Where a line holds the word "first", copy it from the records.
[[ Extracted material open ]]
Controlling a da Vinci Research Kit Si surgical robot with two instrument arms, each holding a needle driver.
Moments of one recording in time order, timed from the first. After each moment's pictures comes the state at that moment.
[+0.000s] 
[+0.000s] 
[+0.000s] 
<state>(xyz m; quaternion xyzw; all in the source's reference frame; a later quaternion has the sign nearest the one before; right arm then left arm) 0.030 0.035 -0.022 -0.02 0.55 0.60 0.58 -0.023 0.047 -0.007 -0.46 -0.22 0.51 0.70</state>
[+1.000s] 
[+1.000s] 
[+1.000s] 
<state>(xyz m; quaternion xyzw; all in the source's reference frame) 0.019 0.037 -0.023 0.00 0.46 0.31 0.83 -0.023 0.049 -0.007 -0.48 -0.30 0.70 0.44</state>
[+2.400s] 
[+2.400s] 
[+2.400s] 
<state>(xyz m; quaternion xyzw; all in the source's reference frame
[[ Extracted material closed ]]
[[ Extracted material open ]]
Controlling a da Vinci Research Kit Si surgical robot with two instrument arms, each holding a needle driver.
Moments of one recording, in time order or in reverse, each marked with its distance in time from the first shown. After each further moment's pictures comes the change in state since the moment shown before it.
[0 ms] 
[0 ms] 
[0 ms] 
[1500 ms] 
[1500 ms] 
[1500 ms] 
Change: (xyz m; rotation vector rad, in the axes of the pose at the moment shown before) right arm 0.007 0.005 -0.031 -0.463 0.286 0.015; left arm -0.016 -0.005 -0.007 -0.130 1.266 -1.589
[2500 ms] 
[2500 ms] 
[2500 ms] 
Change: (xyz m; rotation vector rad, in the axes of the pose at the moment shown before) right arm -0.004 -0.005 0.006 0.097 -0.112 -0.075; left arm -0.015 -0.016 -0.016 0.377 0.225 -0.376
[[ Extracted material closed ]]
- **The completed task**:
Moments of one recording in time order, timed from the first. After each moment's pictures comes the state at that moment.
Moments of one recording, in time order or in reverse, each marked with its distance in time from the first shown. After each further moment's pictures comes the change in state since the moment shown before it.

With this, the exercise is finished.